* **What the task requires**
Only an exact, complete copy of the listing will serve as the answer.
= = = = =
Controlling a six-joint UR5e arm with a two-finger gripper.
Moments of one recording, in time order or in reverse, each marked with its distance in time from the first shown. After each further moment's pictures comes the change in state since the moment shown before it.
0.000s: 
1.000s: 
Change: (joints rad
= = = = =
* **Answer to this problem**
Controlling a six-joint UR5e arm with a two-finger gripper.
Moments of one recording, in time order or in reverse, each marked with its distance in time from the first shown. After each further moment's pictures comes the change in state since the moment shown before it.
0.000s: 
1.000s: 
Change: (joints rad

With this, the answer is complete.